9. Two inlet pipe A & B can fill the tank in 20 & 30 hr. Starting by A both pipe open alternately. So tank will be fill after how many time?
(a) 24 hr
(b) 20 hr
(c) 30 hr
(d) None of these

10. Two inlet pipe A & B can fill a tank in 25 min & 20 min. But due to same disturbance in pipe, 5/6th from pipe A, & 2/3rd form pipe B water flow.

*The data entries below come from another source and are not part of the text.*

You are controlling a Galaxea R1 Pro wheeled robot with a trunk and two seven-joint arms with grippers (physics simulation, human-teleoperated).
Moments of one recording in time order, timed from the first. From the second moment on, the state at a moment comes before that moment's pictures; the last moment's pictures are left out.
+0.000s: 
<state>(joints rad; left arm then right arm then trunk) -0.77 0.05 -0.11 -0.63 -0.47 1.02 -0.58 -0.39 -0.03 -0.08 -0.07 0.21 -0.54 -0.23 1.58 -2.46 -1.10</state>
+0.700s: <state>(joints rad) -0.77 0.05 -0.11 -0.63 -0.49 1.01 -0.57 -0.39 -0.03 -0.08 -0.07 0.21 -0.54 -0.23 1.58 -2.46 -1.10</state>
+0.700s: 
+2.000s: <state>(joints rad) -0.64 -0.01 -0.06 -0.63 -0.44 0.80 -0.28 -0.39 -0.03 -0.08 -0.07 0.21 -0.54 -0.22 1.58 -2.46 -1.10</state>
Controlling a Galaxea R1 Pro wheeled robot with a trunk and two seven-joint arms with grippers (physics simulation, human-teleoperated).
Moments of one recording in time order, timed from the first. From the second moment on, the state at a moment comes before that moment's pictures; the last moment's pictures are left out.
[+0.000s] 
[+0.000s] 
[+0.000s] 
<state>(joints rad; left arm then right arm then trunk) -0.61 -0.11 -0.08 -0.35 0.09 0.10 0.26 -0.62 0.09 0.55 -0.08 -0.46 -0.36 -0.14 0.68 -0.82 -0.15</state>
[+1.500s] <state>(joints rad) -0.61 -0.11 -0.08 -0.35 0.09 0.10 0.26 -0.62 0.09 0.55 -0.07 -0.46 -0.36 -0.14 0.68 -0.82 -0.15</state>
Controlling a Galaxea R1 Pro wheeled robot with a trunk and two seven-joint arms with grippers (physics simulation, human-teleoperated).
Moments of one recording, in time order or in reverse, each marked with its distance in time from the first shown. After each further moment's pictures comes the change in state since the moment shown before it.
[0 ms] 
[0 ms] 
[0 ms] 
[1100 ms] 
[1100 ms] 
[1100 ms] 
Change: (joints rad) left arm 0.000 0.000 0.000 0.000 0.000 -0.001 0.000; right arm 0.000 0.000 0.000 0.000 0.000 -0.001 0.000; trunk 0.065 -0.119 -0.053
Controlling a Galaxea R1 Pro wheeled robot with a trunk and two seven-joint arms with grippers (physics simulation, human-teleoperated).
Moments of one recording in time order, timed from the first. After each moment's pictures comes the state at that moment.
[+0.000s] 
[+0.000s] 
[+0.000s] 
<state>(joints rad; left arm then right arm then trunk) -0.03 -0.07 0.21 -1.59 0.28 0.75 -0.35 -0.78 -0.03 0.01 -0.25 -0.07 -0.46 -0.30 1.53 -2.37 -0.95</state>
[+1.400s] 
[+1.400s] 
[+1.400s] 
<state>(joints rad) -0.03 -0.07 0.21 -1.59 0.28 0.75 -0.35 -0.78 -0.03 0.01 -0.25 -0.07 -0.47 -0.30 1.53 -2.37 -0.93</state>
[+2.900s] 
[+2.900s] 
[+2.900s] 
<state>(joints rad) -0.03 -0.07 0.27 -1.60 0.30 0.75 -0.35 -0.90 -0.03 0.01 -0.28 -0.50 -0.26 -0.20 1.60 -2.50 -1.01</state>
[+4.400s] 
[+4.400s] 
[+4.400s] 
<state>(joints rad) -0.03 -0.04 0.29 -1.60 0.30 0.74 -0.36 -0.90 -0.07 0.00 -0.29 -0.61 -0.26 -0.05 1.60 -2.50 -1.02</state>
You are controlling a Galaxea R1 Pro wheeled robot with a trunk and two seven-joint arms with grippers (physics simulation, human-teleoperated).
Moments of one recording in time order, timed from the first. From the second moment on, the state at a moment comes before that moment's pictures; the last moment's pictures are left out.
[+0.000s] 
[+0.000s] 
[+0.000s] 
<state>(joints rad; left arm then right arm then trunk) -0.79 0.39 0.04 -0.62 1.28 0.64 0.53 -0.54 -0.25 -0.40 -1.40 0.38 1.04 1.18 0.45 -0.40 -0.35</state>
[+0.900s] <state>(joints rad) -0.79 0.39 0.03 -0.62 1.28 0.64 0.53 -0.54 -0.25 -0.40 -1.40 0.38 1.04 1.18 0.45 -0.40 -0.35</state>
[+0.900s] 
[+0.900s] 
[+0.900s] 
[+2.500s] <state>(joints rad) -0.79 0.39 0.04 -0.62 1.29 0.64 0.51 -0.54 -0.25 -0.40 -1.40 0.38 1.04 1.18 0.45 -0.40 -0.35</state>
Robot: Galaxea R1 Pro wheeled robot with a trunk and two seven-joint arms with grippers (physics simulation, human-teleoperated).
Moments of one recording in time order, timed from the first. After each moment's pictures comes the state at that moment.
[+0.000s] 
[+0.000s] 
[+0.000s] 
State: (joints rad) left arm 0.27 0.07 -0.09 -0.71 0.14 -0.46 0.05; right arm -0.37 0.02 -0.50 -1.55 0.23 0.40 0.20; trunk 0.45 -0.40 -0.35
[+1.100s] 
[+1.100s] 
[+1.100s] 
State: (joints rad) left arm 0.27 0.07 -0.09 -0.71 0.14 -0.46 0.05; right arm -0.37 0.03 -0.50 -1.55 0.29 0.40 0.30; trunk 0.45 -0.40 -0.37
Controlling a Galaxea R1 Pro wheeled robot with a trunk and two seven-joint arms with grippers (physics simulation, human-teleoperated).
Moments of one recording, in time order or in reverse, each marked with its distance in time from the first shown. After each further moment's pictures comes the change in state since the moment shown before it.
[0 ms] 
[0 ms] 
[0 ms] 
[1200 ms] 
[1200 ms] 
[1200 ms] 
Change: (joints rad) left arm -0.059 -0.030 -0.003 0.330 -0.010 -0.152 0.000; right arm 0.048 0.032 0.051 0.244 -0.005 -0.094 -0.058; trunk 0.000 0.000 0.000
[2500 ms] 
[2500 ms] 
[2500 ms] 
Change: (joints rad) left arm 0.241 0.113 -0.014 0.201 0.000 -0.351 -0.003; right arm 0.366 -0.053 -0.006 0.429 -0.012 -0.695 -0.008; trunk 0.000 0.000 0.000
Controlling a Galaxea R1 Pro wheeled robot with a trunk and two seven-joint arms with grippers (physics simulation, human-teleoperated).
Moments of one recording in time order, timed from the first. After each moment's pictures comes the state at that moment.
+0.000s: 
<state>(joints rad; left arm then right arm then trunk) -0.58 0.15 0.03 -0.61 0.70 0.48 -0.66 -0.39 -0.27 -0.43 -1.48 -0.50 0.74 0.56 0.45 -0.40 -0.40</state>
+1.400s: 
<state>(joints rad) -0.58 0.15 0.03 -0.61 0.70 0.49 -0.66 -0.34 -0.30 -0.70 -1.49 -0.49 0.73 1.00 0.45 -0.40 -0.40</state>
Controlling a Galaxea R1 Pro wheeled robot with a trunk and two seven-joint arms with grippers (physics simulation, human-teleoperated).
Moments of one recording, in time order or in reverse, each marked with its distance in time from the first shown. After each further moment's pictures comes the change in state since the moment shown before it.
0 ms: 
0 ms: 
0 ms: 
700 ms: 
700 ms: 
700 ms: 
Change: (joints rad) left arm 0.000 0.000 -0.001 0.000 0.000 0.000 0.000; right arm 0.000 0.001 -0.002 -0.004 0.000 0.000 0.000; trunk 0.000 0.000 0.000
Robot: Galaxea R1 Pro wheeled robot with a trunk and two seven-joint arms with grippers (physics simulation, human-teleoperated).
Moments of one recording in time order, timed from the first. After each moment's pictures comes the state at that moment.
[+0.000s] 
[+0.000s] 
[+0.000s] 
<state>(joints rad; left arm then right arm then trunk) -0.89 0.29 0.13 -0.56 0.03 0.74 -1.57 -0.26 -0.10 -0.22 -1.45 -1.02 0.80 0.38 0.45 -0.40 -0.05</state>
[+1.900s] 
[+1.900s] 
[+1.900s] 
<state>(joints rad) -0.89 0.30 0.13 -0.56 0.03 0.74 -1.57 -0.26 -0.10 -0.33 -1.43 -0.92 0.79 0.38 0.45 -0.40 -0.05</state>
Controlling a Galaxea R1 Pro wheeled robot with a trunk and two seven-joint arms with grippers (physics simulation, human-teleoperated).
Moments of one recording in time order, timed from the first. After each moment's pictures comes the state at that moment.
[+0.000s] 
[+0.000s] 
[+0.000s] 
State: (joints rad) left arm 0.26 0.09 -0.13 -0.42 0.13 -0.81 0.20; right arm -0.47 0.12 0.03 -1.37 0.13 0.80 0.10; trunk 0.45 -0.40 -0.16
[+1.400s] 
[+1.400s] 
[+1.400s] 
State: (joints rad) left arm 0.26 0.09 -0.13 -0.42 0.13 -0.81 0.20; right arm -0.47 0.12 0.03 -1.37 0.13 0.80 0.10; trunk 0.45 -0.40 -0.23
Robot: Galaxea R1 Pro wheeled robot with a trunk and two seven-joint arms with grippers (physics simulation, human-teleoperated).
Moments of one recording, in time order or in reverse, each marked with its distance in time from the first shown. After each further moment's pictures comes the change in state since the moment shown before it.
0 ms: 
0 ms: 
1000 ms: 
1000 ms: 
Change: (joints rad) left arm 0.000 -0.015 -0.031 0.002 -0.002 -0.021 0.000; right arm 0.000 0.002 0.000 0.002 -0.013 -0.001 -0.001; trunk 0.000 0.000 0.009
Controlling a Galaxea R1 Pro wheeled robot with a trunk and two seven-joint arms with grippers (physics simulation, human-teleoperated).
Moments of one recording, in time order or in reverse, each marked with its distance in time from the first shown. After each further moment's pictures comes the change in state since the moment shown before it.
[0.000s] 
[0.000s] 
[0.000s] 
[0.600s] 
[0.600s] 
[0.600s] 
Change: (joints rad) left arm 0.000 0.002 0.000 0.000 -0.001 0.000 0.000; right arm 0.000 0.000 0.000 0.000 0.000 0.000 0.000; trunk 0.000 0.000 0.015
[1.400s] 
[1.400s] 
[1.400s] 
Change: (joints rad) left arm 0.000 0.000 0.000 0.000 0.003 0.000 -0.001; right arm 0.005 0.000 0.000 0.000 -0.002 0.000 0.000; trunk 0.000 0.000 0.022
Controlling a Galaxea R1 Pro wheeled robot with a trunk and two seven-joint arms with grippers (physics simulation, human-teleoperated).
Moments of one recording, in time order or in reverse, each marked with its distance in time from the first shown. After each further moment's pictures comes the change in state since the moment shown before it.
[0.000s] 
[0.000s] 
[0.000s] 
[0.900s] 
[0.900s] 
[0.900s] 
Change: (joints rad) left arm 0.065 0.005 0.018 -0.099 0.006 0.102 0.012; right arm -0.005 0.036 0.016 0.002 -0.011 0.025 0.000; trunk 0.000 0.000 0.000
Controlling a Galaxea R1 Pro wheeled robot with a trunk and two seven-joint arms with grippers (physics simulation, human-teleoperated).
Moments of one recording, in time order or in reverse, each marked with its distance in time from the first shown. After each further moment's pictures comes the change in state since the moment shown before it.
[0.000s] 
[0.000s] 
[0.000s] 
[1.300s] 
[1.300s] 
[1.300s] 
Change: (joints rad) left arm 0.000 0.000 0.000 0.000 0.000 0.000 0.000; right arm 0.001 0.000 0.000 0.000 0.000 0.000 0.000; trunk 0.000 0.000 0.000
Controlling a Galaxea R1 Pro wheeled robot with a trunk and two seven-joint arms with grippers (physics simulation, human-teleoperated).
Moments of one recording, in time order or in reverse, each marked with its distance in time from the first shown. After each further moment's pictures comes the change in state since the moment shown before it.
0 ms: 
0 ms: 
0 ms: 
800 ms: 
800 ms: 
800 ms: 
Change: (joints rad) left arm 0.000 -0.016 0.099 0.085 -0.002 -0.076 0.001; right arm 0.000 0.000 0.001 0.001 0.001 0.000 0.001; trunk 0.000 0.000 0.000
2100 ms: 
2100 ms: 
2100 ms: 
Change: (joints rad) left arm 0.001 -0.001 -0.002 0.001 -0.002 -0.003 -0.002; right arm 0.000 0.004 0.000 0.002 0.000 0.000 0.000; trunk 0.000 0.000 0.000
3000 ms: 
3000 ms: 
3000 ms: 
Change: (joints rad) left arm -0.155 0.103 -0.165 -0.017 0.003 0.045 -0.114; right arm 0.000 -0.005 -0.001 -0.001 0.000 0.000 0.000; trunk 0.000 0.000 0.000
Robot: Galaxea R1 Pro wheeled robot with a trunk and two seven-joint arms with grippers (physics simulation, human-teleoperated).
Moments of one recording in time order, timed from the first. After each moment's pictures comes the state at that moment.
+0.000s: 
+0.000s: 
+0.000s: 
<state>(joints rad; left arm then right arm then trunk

Both pipe fill the tank in how many min?
(a) 15 min
(b) 20 min
(c) 10 min
(d) None of these

ANSWERS WITH SOLUTIONS

1. (b) Men 1*day1*hour1/work1 = Men2*day2*hour2/work2
       12*30*9/40% = 15*days*6//60%
         days =  54

2.  (a) Men1*day1*hour1/work1 = Men2*day2*hour2/work2
         120*85*10 = (120*10*10 + 50*x*8)
        x = 225 men
      so more worker required 225-120 = 105

3.  (c) Initial student*remaining days = after joining total student* x
        200*40 = 250*  x
         x = 32  days
4.   (b)12m ------> 4 15 F -----> 4
      So 12m * 4 = 15F * 4
     4 m = 5F
     1m = 5/4 f
    Let take F = x
   So 6m * 2 + xF * 3 = 15F * 4
    x = 15
5. (b)4m = 6F
   2m = 3F
   Similarly
   9F = 12B
   3F = 4B
   Work completed by
   ( 8 M x 6F) x 8 x 15 = ( 2M + 3F + 4B) x 6 xD
    D= 40 days
6.(c)

7.(b)   A ‘s 4 days work = 4 x 4 = 16
     B’s 8 days work = 3 x 8 = 24
    Remaining work = 60 – 24 – 16 = 20
  20’ wo rk complete by C in = 10
  So A: B: C = 16: 24: 20
  So share of B = Rs. 1800
8.(b)A = 15
   B = 20
  C = 30
   Unit by A, B and C is 4, 3, 2
   C’s work = 2 x 5 = 10
   B’s = 5
   Remaining work = 60 – 15 = 45
  This work done by A + B + C = 45/9 = 5 hrs.
  A was closed after 5 hrs.

9.(a) Pipe A contribution = 1/20
   pipe B contribution = 1/30
    A + B =  1//20 +   1/30 = 5/60
  1/12=  12 days *2= 24 days

10. (a)  water flows from pipe A = 25*6/5
         water fows from pipe B = 20*3/2
          A + B = 1/30 +1/30 = 2/30
          so taank filled by A+B = 15  mins.